Mr. Hazare and his allies had written her a letter inviting her to join
their struggle against corruption.
“I cannot get the advantage of exercising my nonviolent protest for
justice against my concerned authority as a democratic citizen of a democratic
country,” she wrote in reply. “Let me get free, like
yours, to join your amazing crusade to root out corruption — which is the root
of all evils. Or you can come to Manipur, the most corruption affected region
in the world,” she also wrote.
Activists like Ms. Sharmila have been working to get the security laws
here dropped for years, to little effect. Debates about Manipur’s human rights
problems are more likely to be heard in international venues, like the United
Nations and the European Parliament, than in New Delhi .
Now Mr. Hazare’s fast has shone new light on Ms. Sharmila’s struggle.

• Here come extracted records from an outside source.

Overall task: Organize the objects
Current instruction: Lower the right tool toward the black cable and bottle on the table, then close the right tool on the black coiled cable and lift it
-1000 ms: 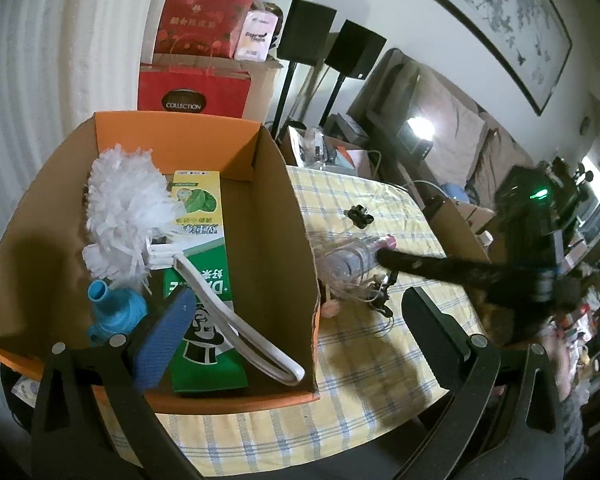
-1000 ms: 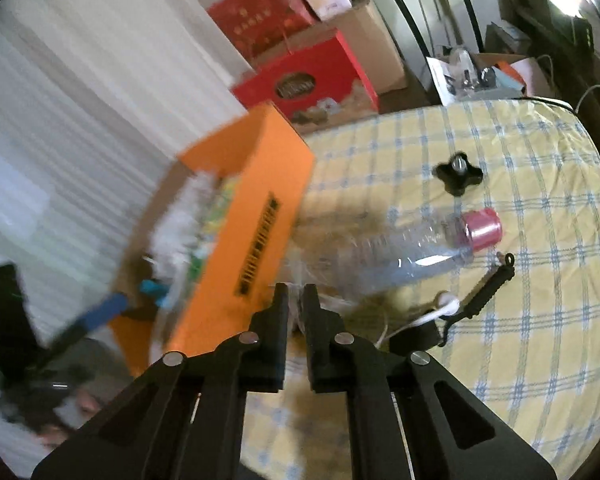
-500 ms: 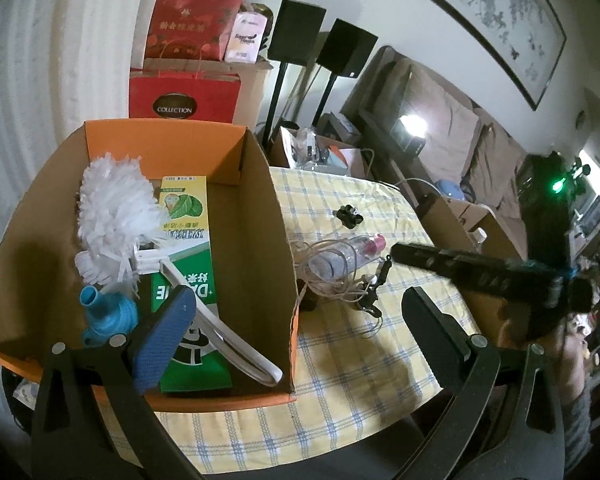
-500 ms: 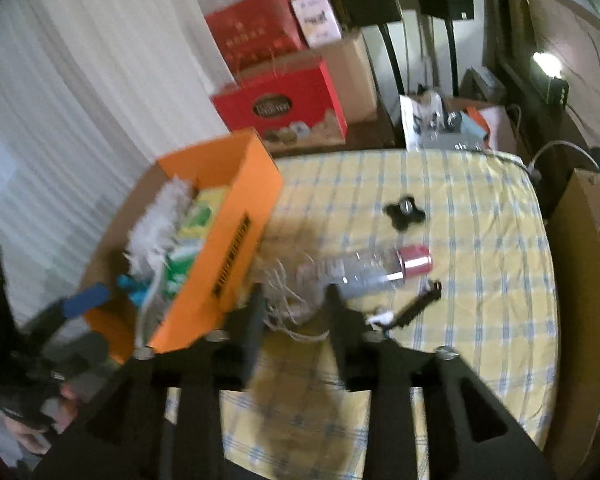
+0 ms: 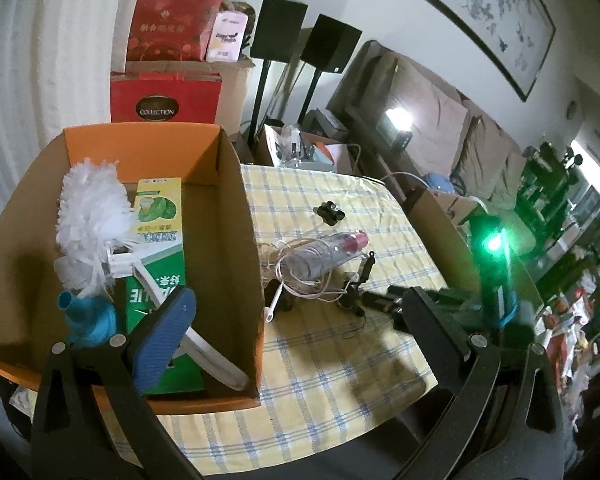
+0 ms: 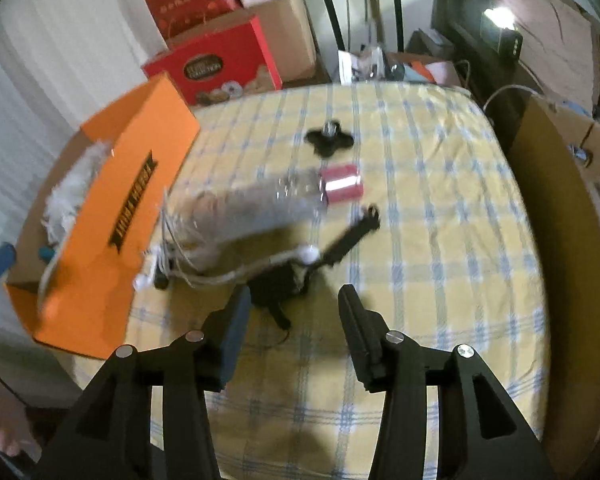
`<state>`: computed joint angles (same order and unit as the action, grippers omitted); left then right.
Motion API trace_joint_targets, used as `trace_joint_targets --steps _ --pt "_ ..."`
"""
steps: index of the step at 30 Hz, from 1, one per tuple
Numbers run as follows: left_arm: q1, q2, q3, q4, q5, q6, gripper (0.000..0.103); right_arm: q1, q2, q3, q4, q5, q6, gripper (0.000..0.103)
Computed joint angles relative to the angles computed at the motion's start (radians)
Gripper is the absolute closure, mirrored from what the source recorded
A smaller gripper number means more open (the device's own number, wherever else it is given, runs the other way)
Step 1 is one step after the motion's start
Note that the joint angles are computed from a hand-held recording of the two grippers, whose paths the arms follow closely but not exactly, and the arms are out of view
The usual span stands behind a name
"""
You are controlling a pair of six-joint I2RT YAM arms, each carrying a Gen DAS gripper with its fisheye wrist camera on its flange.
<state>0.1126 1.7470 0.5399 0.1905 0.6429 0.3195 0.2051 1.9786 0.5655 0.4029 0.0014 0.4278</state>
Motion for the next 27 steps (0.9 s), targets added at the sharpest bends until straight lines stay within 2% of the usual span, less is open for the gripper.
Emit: trace_joint_targets --steps 4,7,10,16,19,22,24,27 --pt "-0.015 0.001 -0.007 0.003 -0.009 -0.003 0.0 0.032 0.061 0.017 0.039 0.02 0.009 0.055" --pt "-0.014 -0.009 -0.015 0.002 -0.01 0.007 0.0 0.028 0.07 0.018 0.056 0.03 0.029 0.048" --pt "-0.013 -0.014 -0.018 -0.001 -0.008 0.014 0.0 -0.028 0.064 0.016 0.07 0.01 0.055 0.048" --pt "-0.02 -0.006 -0.015 0.004 -0.009 0.006 0.0 -0.144 0.097 0.109 -0.025 -0.05 0.029 0.05" --pt "-0.02 -0.004 -0.014 0.004 -0.008 0.006 0.0 -0.141 0.121 0.157 -0.075 -0.038 0.019 0.058" --pt "-0.028 0.0 -0.013 0.011 -0.017 0.0 0.0 -0.123 0.143 0.185 -0.089 -0.017 0.026 0.06" --pt "-0.032 0.003 -0.011 0.013 -0.021 -0.004 0.0 -0.099 0.153 0.199 -0.096 0.04 0.029 0.066" --pt "-0.034 0.004 -0.005 0.012 -0.026 -0.007 0.0 -0.07 0.16 0.209 -0.111 0.122 0.013 0.082"
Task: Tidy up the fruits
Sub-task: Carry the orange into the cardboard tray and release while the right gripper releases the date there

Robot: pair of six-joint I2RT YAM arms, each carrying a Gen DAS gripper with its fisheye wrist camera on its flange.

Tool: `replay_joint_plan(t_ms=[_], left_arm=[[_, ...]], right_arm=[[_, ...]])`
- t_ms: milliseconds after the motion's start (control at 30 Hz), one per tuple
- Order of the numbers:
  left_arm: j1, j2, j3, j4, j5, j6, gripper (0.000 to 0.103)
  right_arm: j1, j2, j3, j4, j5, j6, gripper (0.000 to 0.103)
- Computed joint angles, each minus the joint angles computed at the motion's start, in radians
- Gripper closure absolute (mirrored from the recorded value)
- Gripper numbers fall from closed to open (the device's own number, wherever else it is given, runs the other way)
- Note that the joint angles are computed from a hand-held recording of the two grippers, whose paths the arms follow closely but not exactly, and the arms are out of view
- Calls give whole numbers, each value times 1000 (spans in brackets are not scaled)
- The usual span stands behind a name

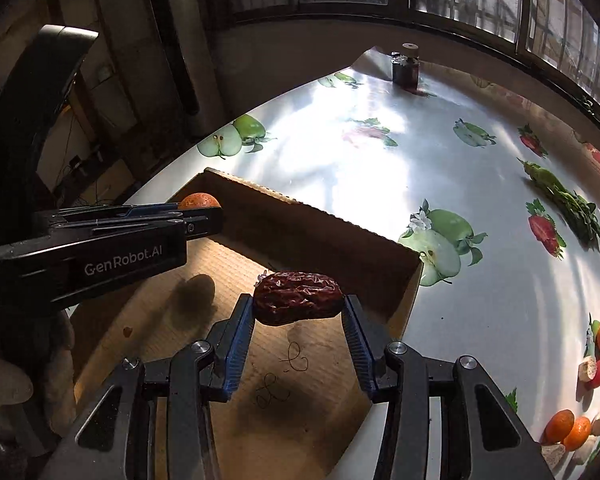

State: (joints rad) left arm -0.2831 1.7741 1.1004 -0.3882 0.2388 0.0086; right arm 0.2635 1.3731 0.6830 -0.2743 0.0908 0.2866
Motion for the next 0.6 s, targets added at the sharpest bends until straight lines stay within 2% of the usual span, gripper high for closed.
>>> replay_joint_plan(t_ms=[200,300,367,500,567,600], left_arm=[[-19,48,13,18,-26,-5,70],[-29,44,9,20,-42,-2,66],[-32,16,-16,35,-61,-9,60],[-23,-94,-101,59,-75,-44,56],[-33,-176,-176,97,-93,-53,45],[-46,-216,-214,116,-109,-57,43]], right_arm=[[-23,76,12,34,15,-18,54],[-10,91,16,47,47,-20,52],[-6,80,9,51,60,-19,43],[-9,-59,-51,39,61,0,40],[-17,-192,-104,4,55,18,39],[-14,-259,-125,-30,72,31,38]])
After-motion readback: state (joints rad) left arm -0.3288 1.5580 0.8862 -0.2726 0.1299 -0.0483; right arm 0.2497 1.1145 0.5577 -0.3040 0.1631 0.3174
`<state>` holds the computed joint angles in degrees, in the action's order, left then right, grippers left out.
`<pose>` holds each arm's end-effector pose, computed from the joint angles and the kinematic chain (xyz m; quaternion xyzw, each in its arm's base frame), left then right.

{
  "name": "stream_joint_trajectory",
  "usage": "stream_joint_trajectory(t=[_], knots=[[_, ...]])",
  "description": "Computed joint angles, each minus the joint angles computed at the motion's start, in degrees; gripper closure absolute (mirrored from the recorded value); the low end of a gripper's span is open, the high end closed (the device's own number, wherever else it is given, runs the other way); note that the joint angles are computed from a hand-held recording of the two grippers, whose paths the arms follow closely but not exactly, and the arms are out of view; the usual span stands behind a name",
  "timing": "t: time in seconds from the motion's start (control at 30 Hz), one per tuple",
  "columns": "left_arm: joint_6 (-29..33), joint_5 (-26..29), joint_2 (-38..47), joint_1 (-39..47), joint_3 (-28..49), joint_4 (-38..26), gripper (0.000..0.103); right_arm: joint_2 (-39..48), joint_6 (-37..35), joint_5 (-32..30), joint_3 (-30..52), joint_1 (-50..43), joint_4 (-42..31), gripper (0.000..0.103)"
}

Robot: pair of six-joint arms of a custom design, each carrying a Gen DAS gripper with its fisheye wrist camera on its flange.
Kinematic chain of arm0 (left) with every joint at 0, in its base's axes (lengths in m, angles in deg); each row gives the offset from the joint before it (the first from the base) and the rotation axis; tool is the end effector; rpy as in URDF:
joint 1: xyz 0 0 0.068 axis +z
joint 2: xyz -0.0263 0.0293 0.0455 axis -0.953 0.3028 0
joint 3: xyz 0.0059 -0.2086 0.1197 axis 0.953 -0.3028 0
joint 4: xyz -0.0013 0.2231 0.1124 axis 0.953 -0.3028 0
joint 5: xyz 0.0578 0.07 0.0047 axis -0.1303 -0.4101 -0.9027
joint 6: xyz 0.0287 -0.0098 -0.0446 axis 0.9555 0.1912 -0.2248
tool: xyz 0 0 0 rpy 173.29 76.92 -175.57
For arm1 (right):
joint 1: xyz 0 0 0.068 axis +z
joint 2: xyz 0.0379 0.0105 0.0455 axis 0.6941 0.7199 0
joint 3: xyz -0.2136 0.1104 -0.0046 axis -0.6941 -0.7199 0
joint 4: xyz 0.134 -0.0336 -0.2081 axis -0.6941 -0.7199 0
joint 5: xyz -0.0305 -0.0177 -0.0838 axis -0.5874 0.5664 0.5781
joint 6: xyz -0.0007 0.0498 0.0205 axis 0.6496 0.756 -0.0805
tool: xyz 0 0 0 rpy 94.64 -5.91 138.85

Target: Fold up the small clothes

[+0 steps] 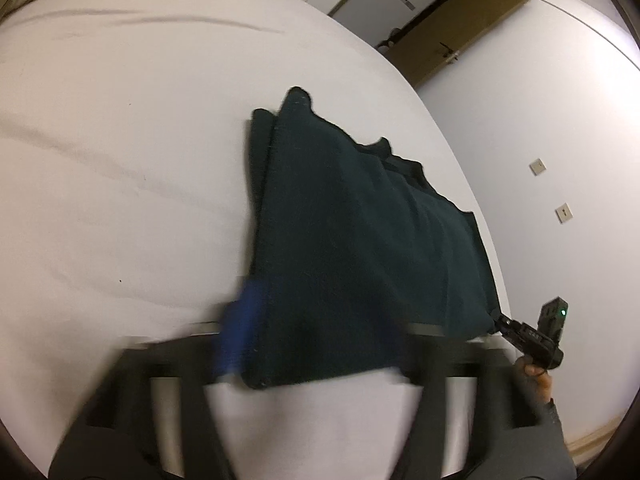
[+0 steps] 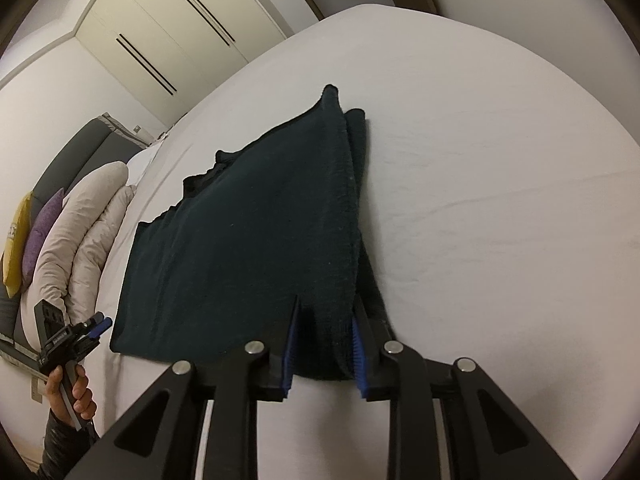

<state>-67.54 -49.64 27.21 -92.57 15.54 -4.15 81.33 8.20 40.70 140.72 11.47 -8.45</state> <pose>0.1971 -0.0783 0.3051 -0.1551 0.8956 -0.2777 0.3111 0.2221 -0.1124 0.2417 0.0392 0.9203 0.2713 0.2791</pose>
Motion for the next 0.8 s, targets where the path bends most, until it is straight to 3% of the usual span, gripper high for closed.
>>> stream_joint_trajectory(t=[0.13, 0.17, 0.2, 0.27, 0.33, 0.37, 0.4, 0.43, 0.57, 0.8], knots=[[-0.2, 2.1, 1.4, 0.0, -1.3, 2.0, 0.027, 0.0, 0.2, -0.1, 0.2, 0.3, -0.2, 0.071], [-0.2, 0.9, 1.6, -0.8, -1.5, 2.2, 0.033, -0.1, 0.2, 0.0, 0.1, 0.4, -0.1, 0.071], [0.2, -0.3, 3.0, -1.6, -0.7, 1.2, 0.052, -0.2, 0.2, 0.2, 0.0, 0.6, 0.1, 0.071], [0.2, -0.5, 4.8, -1.7, -0.3, 0.4, 0.074, -0.5, 0.4, 0.7, -0.3, 1.0, 0.6, 0.071], [0.2, -1.6, 5.1, -1.6, -0.6, -0.1, 0.085, -0.8, 0.4, 1.5, -0.6, 1.5, 0.9, 0.072], [0.5, -2.0, 5.1, -1.5, -0.6, -0.6, 0.091, -1.1, 0.6, 2.6, -0.8, 1.9, 1.4, 0.078], [0.6, -2.1, 4.8, -1.6, -1.0, -0.4, 0.094, -1.3, 0.8, 3.5, -0.9, 2.2, 1.6, 0.089], [1.0, -3.0, 4.7, -2.2, -0.9, -0.8, 0.095, -1.4, 1.0, 4.5, -1.1, 2.5, 1.9, 0.091], [0.9, -7.0, 3.9, -5.1, -1.3, -1.6, 0.097, -2.6, 1.3, 5.7, -2.1, 2.6, 2.2, 0.093], [-0.4, -6.7, 0.3, -5.1, -4.4, -1.4, 0.097, -2.3, -1.3, 4.1, -3.8, -0.6, 1.4, 0.094]])
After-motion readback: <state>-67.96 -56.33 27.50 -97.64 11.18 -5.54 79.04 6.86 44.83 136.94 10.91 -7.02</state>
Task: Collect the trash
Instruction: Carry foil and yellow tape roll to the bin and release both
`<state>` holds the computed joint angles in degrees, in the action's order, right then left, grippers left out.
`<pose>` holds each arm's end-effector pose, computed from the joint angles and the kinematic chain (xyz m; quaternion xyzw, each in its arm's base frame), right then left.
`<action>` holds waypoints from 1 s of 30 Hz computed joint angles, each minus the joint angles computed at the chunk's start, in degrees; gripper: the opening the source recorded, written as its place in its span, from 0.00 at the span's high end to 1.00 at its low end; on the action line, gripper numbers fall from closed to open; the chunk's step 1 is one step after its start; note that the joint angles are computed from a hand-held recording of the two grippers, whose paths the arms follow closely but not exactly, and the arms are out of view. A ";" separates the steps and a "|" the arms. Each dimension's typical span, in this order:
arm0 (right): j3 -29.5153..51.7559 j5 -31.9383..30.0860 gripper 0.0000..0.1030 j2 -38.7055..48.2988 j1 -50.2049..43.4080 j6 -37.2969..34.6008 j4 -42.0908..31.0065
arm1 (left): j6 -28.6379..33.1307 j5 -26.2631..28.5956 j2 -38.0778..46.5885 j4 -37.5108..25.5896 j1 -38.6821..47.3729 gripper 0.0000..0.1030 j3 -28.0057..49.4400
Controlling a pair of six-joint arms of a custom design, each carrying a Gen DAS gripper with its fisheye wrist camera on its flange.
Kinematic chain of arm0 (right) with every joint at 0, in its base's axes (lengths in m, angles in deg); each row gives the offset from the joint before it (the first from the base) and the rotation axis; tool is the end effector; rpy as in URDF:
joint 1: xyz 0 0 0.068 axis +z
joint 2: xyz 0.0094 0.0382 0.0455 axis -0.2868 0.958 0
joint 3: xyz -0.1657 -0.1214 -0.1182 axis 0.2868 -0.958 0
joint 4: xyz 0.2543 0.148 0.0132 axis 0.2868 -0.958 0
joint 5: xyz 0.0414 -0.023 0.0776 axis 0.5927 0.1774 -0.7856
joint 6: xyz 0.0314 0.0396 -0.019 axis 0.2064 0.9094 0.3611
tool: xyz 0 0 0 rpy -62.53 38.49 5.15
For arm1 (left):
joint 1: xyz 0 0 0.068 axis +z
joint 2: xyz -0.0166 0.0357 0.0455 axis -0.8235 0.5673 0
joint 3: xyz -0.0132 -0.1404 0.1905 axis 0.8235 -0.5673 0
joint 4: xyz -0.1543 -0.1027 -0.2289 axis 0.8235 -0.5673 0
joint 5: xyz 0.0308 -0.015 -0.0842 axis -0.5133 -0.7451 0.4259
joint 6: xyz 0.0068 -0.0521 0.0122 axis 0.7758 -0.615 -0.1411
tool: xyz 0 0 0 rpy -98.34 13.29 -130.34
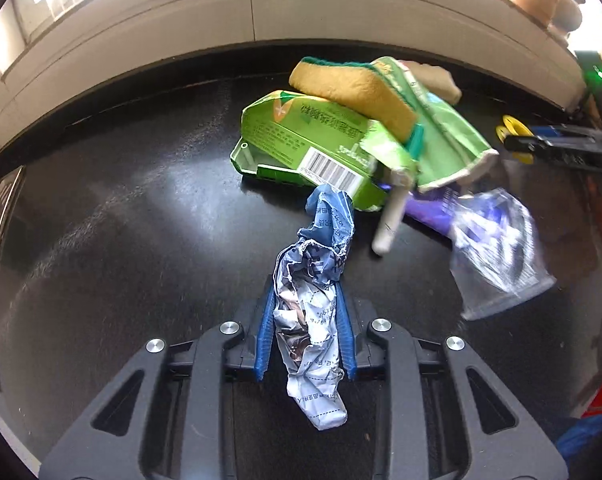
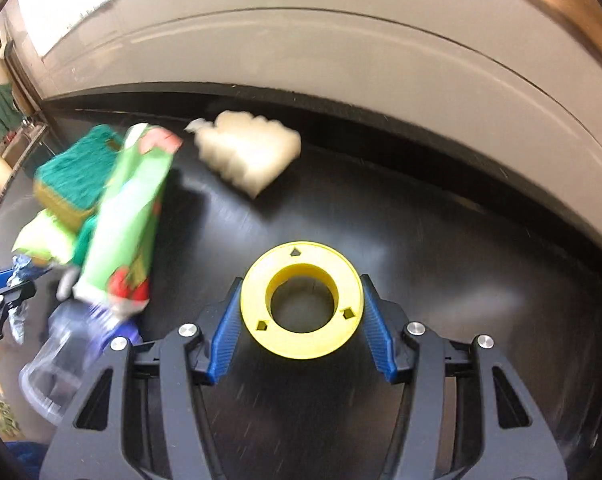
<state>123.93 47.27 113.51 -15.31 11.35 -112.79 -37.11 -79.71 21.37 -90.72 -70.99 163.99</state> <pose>0.3152 0.0119 0.3044 -0.0607 0.9710 0.0542 0.2247 0.2885 -0.0810 0.3152 0.1494 0.9614 -0.0387 0.2278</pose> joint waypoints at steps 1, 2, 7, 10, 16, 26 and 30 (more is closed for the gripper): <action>-1.16 0.32 0.47 -2.36 0.49 0.87 -0.89 | -0.22 -0.25 -1.51 -0.33 -0.23 0.74 -0.65; -2.66 0.86 0.46 -6.15 1.36 2.45 -2.60 | -0.40 0.25 -2.92 -1.28 -0.04 0.74 -0.92; -3.00 2.11 0.46 -14.85 5.93 9.74 -8.97 | -2.37 -0.38 -12.04 -3.71 -0.54 0.74 -6.60; -0.28 3.73 0.46 -17.78 12.37 15.84 -12.70 | -2.98 -0.09 -16.41 -6.42 0.02 0.74 -7.69; 3.40 8.30 0.46 -20.10 24.09 22.80 -17.38 | -3.07 0.23 -22.19 -10.69 0.17 0.74 -8.09; 7.98 13.61 0.46 -14.89 39.71 30.90 -15.98 | 0.33 2.88 -27.81 -15.25 7.35 0.74 -6.56; 11.90 13.85 0.46 -9.64 45.63 31.79 -14.13 | 5.54 6.29 -30.32 -17.94 17.28 0.74 -5.43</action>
<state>135.84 61.12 103.87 30.32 43.14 -126.92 -31.56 -73.42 -8.96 -108.66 -53.71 158.55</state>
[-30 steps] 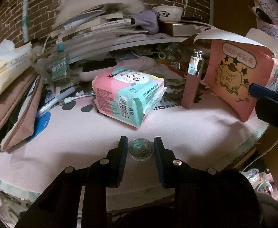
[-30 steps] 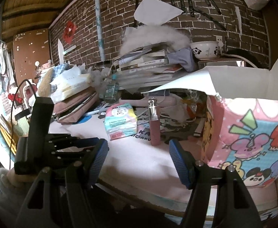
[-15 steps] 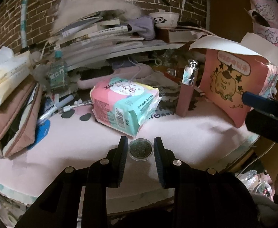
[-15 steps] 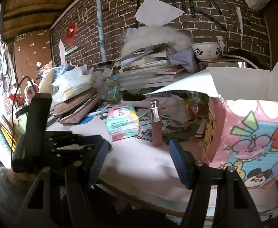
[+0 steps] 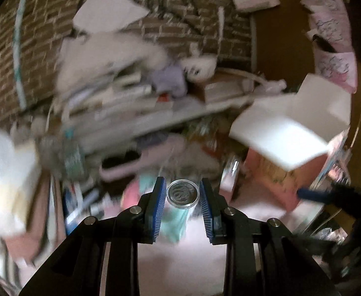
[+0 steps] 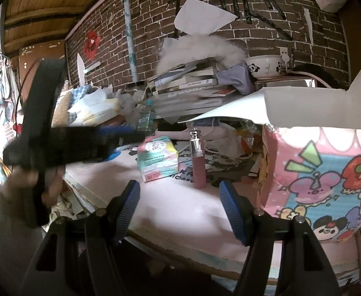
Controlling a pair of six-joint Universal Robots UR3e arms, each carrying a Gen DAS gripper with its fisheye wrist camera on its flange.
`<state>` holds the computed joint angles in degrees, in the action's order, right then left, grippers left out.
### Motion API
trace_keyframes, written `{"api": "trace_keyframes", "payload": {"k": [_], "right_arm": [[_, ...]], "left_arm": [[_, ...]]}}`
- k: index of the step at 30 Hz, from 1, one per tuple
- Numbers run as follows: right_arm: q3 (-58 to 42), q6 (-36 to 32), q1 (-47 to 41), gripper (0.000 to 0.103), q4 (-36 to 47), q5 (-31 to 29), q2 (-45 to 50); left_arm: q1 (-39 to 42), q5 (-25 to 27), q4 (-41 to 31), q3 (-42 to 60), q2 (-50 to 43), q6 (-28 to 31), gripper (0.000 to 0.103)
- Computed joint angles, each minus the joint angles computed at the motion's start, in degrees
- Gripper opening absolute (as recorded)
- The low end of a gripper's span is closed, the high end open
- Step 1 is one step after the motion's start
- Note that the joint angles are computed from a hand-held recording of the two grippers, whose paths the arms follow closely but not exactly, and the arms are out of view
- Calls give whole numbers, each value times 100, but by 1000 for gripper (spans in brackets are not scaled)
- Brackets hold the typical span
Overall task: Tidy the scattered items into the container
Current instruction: 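Lift the clear jar with the left gripper and carry it toward the box, then open the left gripper to drop the jar into the box, withdraw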
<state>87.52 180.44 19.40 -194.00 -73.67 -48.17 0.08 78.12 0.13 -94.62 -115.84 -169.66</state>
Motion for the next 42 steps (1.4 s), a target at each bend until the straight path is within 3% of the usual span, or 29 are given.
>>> {"api": "trace_keyframes", "payload": {"k": [6,17,42], "right_arm": [[138,-9,-57,64,-93,94,-58],[350,13,-169,64,-270,172,-144],[741,126,-414,64,-486,304,-287]], "left_arm": [[-306,-306,-752,1338,-127,313,23],[-1016,-742,-2248,3783,-1178,732,23],[-1466,-1125,-5076,7340,-3156,971,23]]}}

Mr. Loitangbam has been inundated by calls from the Indian news media, and a
senior government minister, Salman Kursheed, also called, asking how Ms.
Sharmila’s fast could be ended, he said. Mr. Hazare himself has expressed
interest in visiting Ms. Sharmila in Manipur. But many here worry about some of
the nationalist elements that have rallied to his side.
“On the one hand, Anna is giving us a spotlight,” Mr. Loitangbam said.
“But we don’t want to be completely absorbed into it.”
Ms. Sharmila said she had no intention of giving up her fast until she
gets the justice she seeks.
“Until and unless my demand is fulfilled, I will be passing my life in
this way,” she said. “There is no other way.”